Requirement — I'd like the entries reproduced exactly, with the images omitted.

Data excerpts
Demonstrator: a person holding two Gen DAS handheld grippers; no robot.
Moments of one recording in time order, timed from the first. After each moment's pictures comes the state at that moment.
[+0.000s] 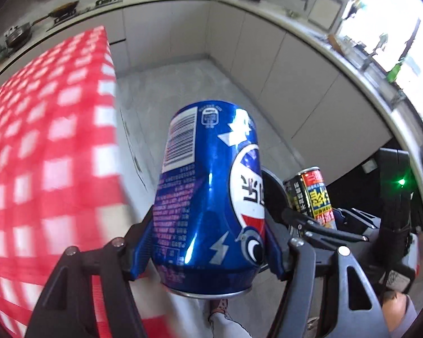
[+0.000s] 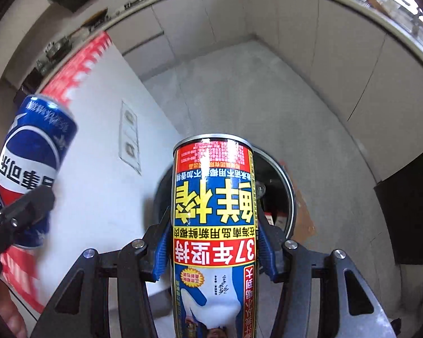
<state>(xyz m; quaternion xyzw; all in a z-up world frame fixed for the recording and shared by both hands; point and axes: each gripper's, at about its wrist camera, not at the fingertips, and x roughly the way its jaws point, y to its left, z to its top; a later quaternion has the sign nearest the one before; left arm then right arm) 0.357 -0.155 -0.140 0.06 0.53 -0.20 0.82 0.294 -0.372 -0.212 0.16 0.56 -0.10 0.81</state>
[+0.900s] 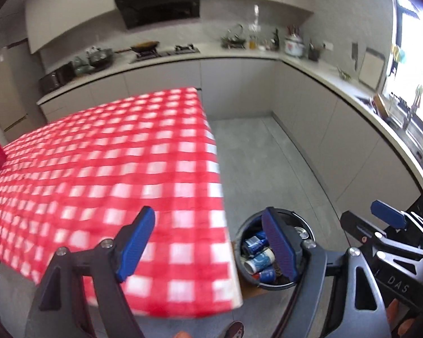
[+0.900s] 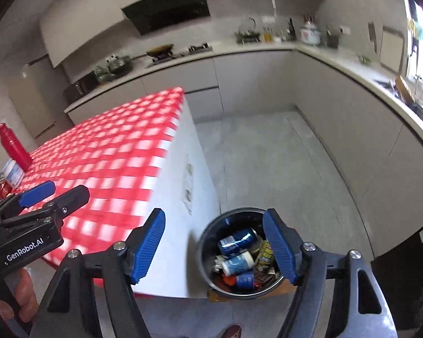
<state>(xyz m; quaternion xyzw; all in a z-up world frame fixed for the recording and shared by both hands) 0.269 -0.084 0.001 0.03 0.39 -0.03 0.92 0.240 -0.308 -0.031 0.07 0.42 0.00 0.91</state>
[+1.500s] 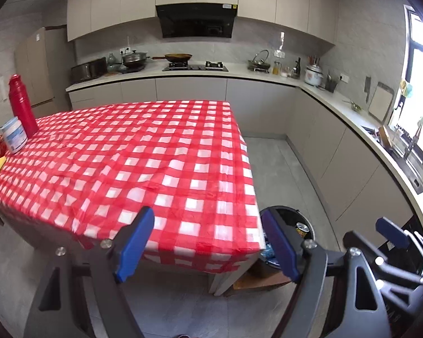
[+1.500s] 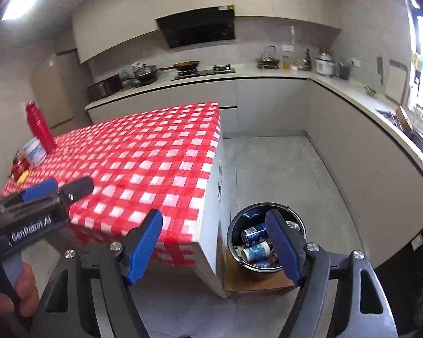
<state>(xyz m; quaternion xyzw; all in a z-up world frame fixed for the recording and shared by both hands) 0.166 -0.029 0.012 -0.03 0.35 0.02 0.94 0.120 -0.221 0.012 0.02 0.37 0.03 0.93</state>
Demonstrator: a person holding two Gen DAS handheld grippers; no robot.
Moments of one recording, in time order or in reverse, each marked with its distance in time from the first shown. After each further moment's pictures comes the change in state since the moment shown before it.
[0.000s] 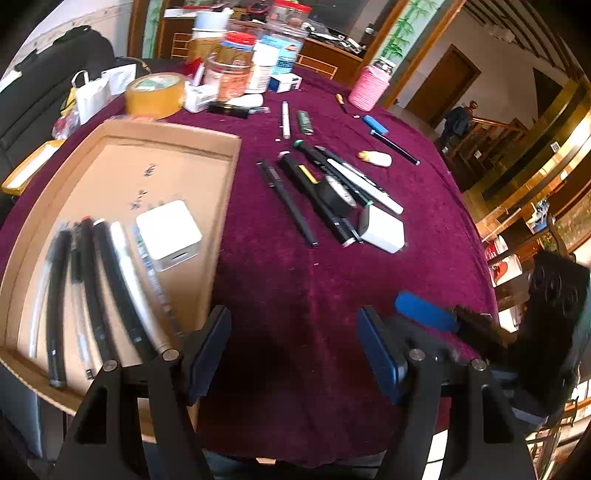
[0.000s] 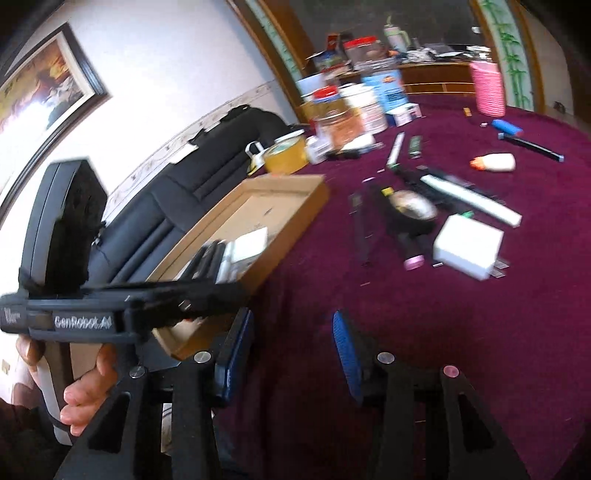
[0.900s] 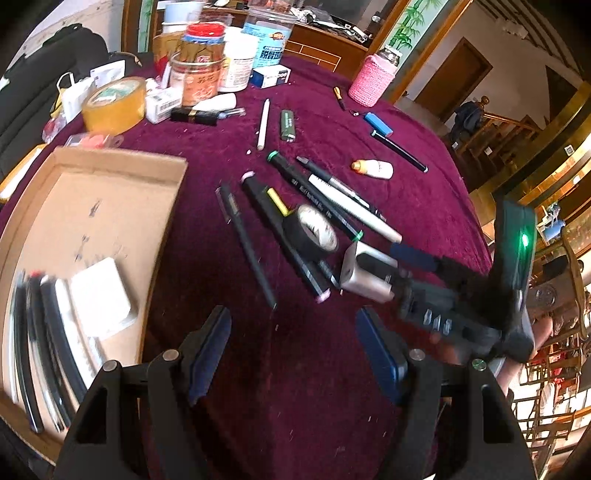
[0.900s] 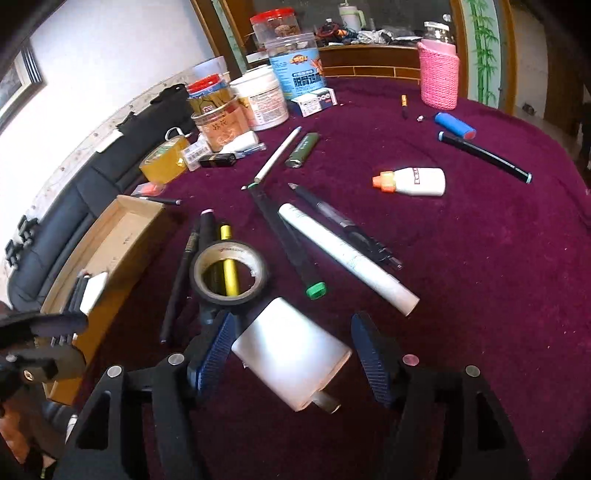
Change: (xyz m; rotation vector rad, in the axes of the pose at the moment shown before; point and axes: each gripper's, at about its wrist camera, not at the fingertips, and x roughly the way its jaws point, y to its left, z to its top) left arm 0.058 -0.042 0.065 -0.023 0.047 0.036; right arm 0.050 -0.132 0.081 -0.014 0.105 -0.224
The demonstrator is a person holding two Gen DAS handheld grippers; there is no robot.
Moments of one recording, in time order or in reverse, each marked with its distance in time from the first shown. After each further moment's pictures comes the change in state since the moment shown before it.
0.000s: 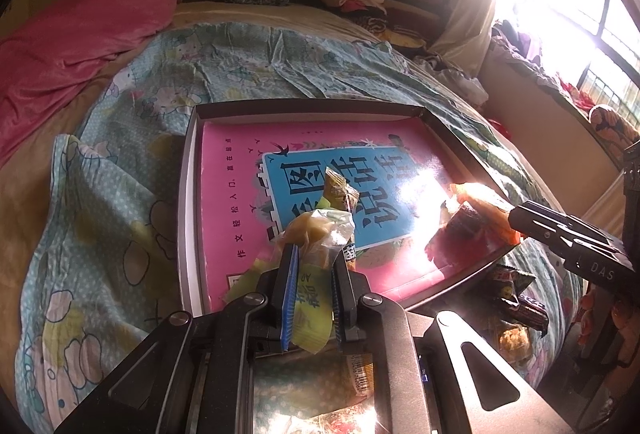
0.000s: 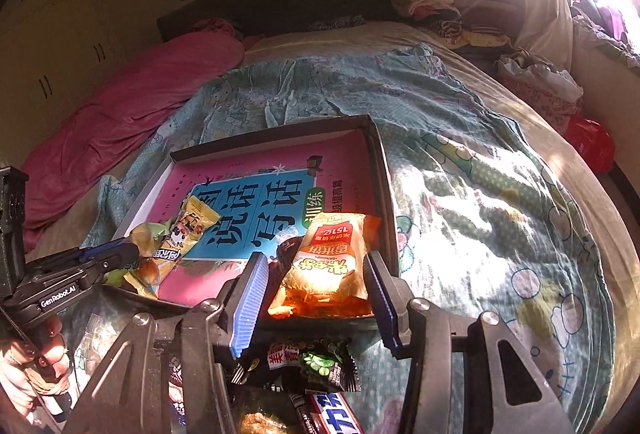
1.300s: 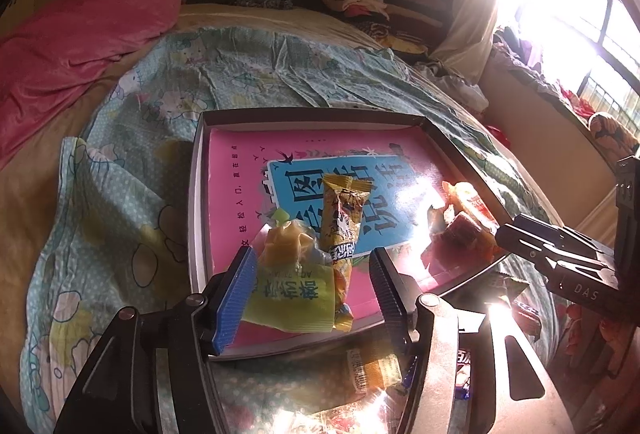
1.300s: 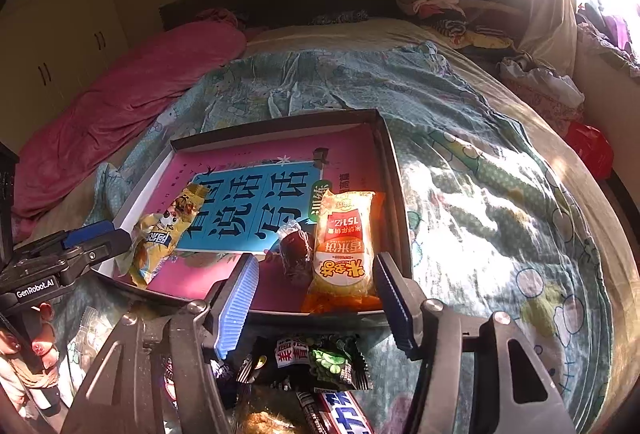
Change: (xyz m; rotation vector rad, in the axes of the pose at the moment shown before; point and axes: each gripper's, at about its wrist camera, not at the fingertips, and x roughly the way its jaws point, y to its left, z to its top) left arm -0.010 0.003 0.003 -0.020 -0.015 -0.004; right arm 0.007 0.009 -0.002 -0.023 0.022 -0.025
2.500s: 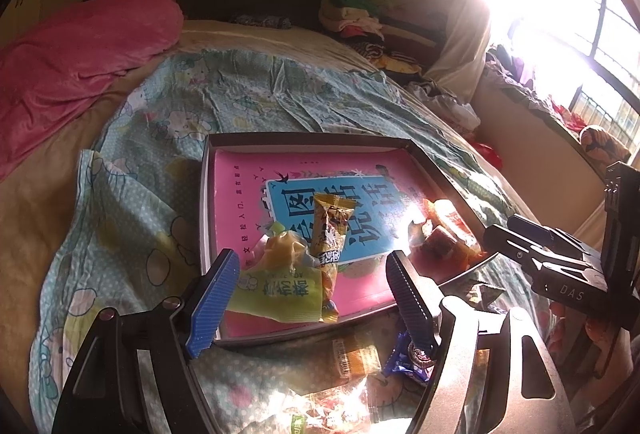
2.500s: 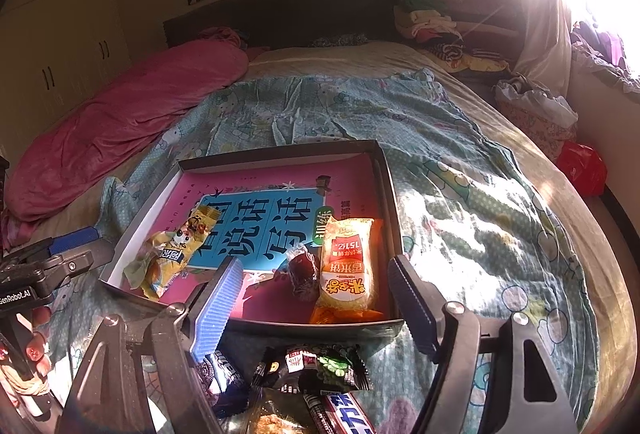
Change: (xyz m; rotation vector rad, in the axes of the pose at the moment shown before) left arm -0.035 0.000 -0.001 -0.008 -0.070 -0.026; right arm -0.024 0.010 0.004 -0.024 -0.086 -0.016
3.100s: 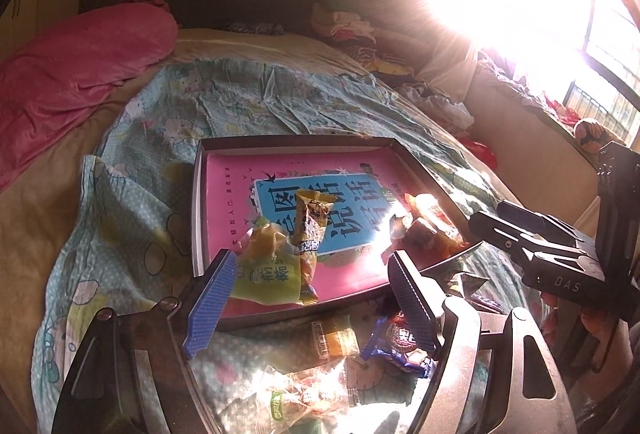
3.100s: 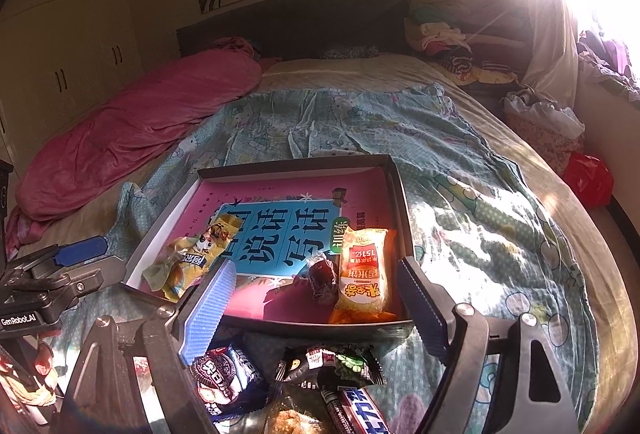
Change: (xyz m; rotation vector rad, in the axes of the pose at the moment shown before) left arm -0.018 -0.019 -0.009 0.026 -0.017 -0.006; right arm -0.016 0.010 0.001 -0.020 -0.041 0.036
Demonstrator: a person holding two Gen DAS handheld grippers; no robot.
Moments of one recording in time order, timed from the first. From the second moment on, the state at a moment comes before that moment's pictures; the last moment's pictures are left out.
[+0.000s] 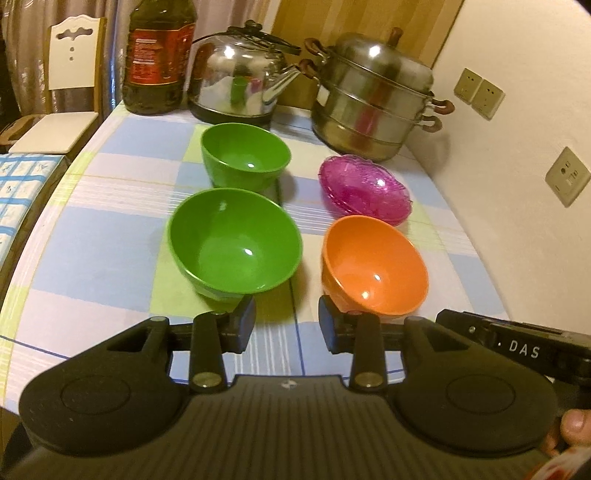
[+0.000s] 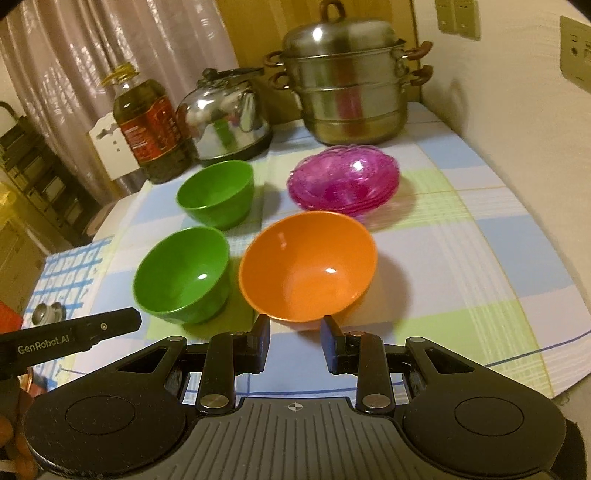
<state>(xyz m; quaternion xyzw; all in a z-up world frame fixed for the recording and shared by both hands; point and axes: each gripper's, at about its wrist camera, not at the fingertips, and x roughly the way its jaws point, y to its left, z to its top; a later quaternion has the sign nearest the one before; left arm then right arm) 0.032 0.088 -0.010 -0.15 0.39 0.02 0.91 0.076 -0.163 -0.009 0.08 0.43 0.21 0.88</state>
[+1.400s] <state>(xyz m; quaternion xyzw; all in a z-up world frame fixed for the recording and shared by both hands) 0.118 0.200 -0.057 -0.13 0.43 0.03 0.90 0.124 -0.045 -0.063 0.13 0.46 0.22 0.85</state>
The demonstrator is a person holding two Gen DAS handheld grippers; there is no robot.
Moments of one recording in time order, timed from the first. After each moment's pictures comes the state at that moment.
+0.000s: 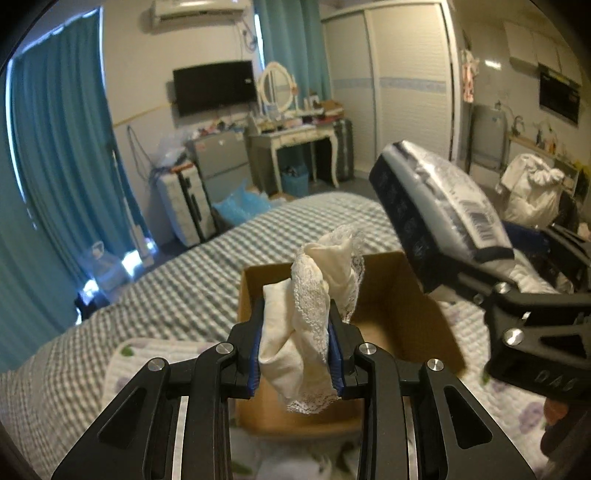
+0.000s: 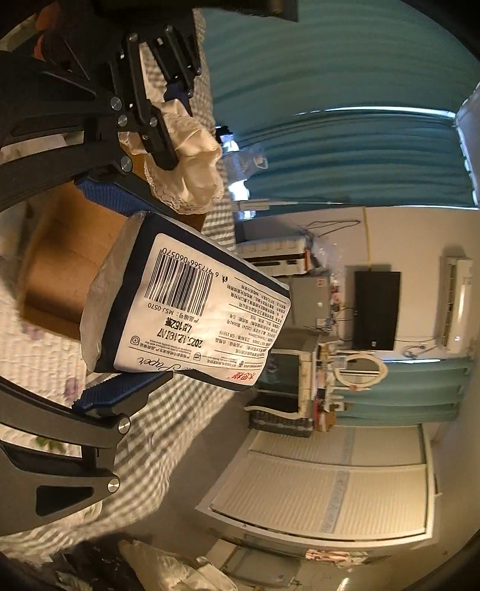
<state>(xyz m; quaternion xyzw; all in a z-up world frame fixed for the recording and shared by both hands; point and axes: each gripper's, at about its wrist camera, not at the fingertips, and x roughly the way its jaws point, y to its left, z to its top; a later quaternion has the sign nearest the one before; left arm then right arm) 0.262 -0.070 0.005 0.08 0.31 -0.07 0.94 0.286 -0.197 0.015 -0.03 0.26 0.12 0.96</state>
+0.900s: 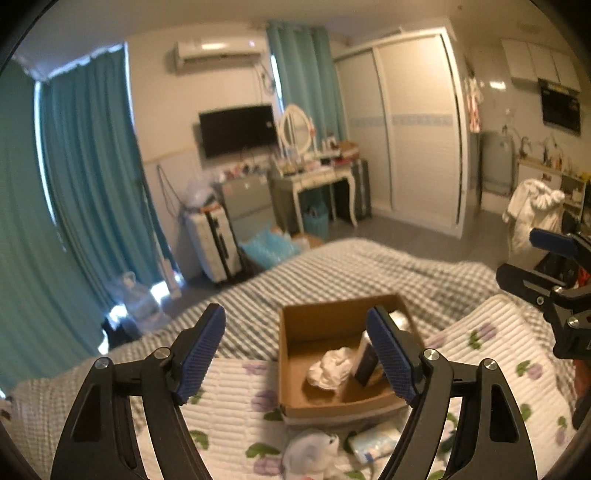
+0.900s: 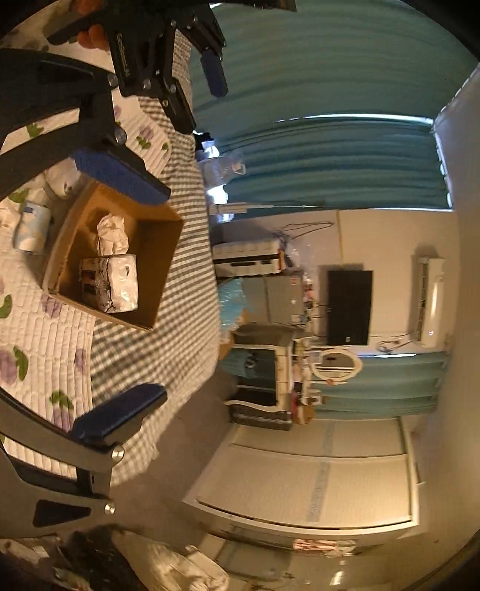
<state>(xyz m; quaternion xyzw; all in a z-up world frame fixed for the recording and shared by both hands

Solution to this task —
Demonstrator: a person holding two Gen DAS handheld grippers; no robot.
Moments of one recording in time order, timed from the first. After each moment's pictures comes the state at that moment.
[+0.000s] 
[+0.000s] 
<state>(xyz m; quaternion xyzw; all in a z-up world frame fixed for the recording and shared by both hands; point and axes: each gripper's, at about its wrist camera, not at the fingertips, and x roughly the way its jaws point, y to its left, z to its top; a later quaternion has the sign nearest the one before; left arm then right arm) 0.357 -0.155 -0.140 0.06 0.53 -0.20 0.82 0.294 -0.372 -0.212 0.16 0.56 -0.10 0.81</state>
[+0.900s] 
[+0.900s] 
<state>(xyz m; quaternion xyzw; all in a z-up world frame fixed for the recording and shared by both hands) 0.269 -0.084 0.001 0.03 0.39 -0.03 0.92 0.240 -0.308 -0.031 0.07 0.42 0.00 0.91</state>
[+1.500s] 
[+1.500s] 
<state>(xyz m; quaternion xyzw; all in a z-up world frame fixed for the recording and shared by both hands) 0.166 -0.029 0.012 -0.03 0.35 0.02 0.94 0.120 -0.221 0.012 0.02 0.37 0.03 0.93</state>
Demonstrator: a person holding two Gen DAS handheld grippers; no robot.
Moments of one recording, in time order or in reverse, each marked with its distance in time from the first shown. After each further moment's pictures comes the change in state since the moment shown before it.
[0.000s] 
[0.000s] 
[0.900s] 
[0.900s] 
Change: (xyz m; rotation vector rad, in the axes of the pose at the moment shown before; point and axes: each gripper's, at about its wrist camera, not at the fingertips, and x roughly the way its jaws point, y to its left, z to its top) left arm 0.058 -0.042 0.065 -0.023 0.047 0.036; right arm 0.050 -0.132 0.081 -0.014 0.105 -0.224
The demonstrator is a person holding two Gen DAS handheld grippers; there is no robot.
Moments of one recording, in time order or in reverse, each marked with its distance in time from the first shown. After each further moment's pictures comes the change in state since the moment shown before it.
0.000s: 
0.000s: 
1.300s: 
1.300s: 
Change: (xyz m; rotation vector rad, in the axes of the pose at the moment shown before; point and axes: each gripper's, at about its wrist camera, not at the fingertips, and x roughly the way its jaws point, y to its left, z to its top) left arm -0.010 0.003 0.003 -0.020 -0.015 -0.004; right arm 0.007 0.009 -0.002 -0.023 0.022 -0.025
2.500s: 
2.500s: 
Change: (xyz m; rotation vector rad, in the axes of the pose at the moment shown before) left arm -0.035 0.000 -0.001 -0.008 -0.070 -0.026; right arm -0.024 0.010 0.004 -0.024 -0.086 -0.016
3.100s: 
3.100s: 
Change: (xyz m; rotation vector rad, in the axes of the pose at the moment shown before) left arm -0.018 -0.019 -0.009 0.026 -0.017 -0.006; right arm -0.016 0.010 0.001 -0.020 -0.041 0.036
Demonstrator: a person holding two Gen DAS handheld grippers; no robot.
Moments of one recording in time order, timed from the first. From the second moment on, the state at a moment comes before that moment's pictures; the last moment's pictures are left out.
[+0.000s] 
[+0.000s] 
<state>(xyz m; quaternion xyzw; all in a z-up world frame fixed for the recording and shared by both hands; point and axes: each gripper's, at about its wrist camera, not at the fingertips, and x roughly the way its jaws point, y to its left, z to its top; a later quaternion has the sign nearest the one before; left arm then right arm) 0.032 0.088 -0.010 -0.15 0.39 0.02 0.91 0.076 -0.163 -0.009 0.08 0.43 0.21 0.88</state>
[+1.400s] <state>(xyz m; quaternion xyzw; all in a z-up world frame fixed for the recording and shared by both hands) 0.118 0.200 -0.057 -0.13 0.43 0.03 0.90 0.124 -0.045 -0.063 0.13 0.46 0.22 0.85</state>
The demonstrator is a person holding two Gen DAS handheld grippers; there is no robot.
Moments of one recording in time order, timed from the first. After each moment's pictures comes the state at that moment.
+0.000s: 
+0.000s: 
<state>(xyz m; quaternion xyzw; all in a z-up world frame fixed for the recording and shared by both hands; point and axes: each gripper's, at about its wrist camera, not at the fingertips, and x roughly the way its jaws point, y to its left, z to its top; a later quaternion has the sign nearest the one before; left arm then right arm) 0.262 -0.070 0.005 0.08 0.31 -0.07 0.94 0.286 -0.197 0.015 -0.03 0.26 0.12 0.96</state>
+0.900s: 
+0.900s: 
<state>(xyz m; quaternion xyzw; all in a z-up world frame fixed for the recording and shared by both hands

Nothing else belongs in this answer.